2D-DIGE analysis of ovarian cancer cell responses to cytotoxic gold compounds
Molecular BioSystems, 2012
Cytotoxic gold compounds hold today great promise as new pharmacological agents for treatment of human ovarian carcinoma; yet, their mode of action is still largely unknown. To shed light on the underlying molecular mechanisms, we performed 2D-DIGE analysis to identify differential protein expression in a cisplatin-sensitive human ovarian cancer cell line (A2780/S) following treatment with two representative gold(III) complexes that are known to be potent antiproliferative agents, namely AuL12 and Au 2 Phen. Software analysis using DeCyder was performed and few differentially expressed protein spots were visualized between the three examined settings after 24 h exposure to the cytotoxic compounds, implying that cellular damage at least during the early phases of exposure is quite limited and selective, reflecting the attempts of the cell to repair damage and to survive the insult. The potential of novel proteomic methods to disclose mechanistic details of cytotoxic metallodrugs is herein further highlighted. Different patterns of proteomic changes were highlighted for the two metallodrugs with only a few perturbed protein spots in common. Using MALDI-TOF MS and ESI-Ion trap MS/MS, several differentially expressed proteins were identified.

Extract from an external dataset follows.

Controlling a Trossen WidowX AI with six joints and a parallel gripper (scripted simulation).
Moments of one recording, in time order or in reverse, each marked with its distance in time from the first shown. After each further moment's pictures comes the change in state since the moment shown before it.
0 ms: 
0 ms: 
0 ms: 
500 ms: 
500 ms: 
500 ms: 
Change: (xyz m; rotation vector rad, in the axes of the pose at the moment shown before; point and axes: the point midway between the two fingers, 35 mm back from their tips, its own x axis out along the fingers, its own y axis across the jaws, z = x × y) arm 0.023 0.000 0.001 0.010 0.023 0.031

Two of these were validated by western blotting: Ubiquilin-1, responsible for inhibiting degradation of proteins such as p53 and NAP1L1, a candidate marker identified in primary tumors. Ubiquilin-1 resulted over-expressed following both treatments and NAP1L1 was down-expressed in AuL12-treated cells in comparison with control and with Au 2 Phentreated cells. In conclusion, we performed a comprehensive analysis of proteins regulated by AuL12 and Au 2 Phen, providing a useful insight into their mechanisms of action.